パウエル議長の慎重姿勢は、妥当でしょうか。同議長の支持派は、景気刺激策の早期投入は、後で問題を引き起こす可能性があると主張しています。なぜでしょうか。散々リセッション入りが懸念されていたにもかかわらず、2023年の米国内総生産(GDP)は前年比2.5%増となり、この勢いは現在も続いているもようです。失業率は50年ぶりの低水準に近く、FRBが好む物価指標であるコア個人消費支出(PCE)指数は依然として目標の2%を上回っています。景気が底堅さを見せる中、金利を引き下げてインフレ再燃の危険を冒す必要があるでしょうか。

この視点は重要であり、注目すべきです。同じことは、反論についても言えます。

ほとんどエコノミストは、新型コロナ時代のゆがみがさらに薄れるにつれ、米国の成長は軟化すると予想しています。ゆがみが消失しつつあることはすでに、家計の過剰貯蓄などの領域に顕著に表れています。家計貯蓄は2022年以降、約65%減少しました。過剰貯蓄は、一過性のものであって将来補充される見込みはなく、残っている過剰貯蓄の大半は、支出性向の低い高所得世帯に集まっています。

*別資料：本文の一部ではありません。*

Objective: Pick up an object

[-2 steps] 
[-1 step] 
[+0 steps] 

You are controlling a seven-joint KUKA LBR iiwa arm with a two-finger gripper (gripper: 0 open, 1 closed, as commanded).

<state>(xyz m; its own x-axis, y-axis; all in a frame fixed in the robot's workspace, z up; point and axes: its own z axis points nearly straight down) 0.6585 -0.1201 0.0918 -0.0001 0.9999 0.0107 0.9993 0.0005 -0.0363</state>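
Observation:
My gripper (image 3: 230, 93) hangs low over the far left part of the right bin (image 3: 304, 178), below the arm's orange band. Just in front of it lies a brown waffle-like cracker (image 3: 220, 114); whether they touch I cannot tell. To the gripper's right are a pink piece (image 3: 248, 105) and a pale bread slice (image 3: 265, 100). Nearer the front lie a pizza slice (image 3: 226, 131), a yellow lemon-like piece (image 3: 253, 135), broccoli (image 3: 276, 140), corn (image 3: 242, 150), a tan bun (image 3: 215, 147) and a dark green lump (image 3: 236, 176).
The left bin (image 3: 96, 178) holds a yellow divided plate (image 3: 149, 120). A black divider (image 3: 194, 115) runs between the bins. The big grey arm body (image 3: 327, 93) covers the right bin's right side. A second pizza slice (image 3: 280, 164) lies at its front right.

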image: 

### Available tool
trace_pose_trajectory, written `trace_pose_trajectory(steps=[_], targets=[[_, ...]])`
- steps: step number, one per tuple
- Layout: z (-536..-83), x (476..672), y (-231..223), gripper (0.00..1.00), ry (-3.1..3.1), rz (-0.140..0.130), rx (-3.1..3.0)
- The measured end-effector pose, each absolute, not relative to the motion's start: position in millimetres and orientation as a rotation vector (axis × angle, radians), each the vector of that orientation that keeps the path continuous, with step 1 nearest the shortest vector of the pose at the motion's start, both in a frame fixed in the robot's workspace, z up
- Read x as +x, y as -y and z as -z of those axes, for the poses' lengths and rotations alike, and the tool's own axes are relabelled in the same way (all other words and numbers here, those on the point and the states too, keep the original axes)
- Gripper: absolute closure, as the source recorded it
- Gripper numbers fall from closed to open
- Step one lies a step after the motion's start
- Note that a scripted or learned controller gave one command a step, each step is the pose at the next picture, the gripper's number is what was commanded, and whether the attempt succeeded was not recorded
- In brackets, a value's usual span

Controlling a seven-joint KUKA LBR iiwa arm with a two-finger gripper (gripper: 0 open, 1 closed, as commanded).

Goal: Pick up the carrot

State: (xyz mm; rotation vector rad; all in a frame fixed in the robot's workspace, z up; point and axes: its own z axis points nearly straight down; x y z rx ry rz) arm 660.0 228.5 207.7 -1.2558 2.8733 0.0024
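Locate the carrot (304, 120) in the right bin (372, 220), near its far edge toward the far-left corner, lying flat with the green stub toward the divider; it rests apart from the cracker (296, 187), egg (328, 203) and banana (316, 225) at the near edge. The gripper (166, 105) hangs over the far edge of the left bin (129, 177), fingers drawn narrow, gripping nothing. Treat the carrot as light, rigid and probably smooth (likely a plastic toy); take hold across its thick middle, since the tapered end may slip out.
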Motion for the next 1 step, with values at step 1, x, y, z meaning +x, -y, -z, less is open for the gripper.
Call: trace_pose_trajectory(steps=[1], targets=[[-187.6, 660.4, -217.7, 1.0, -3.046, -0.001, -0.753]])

一方、失業率は相変わらず低いとはいえ、労働市場のリバランスが明らかに進んでいます。このことは、労働需要の現状を明確に示す求人数を見れば分かります。求人数は2022年以降、3分の1減少しており、このまま行けば2024年下半期には新型コロナ前の水準に達します。

経済理論によれば、需要の減少と安定した供給が重なれば、価格は下落します。それゆえに、世界の大半の地域では今日、物価の基調はディスインフレです。

具体的には、2022年以降、米国の賃金の伸びは5.9%から4.5%に減速しており、コアPCEインフレ率は5.4%から2.9%に低下しています。重要なポイントとして、6カ月年率換算で見ると、コアPCEインフレ率は1.9%にとどまっています。3カ月年率換算では、1.5%をぎりぎり上回る程度です(「今週のチャート」を参照)。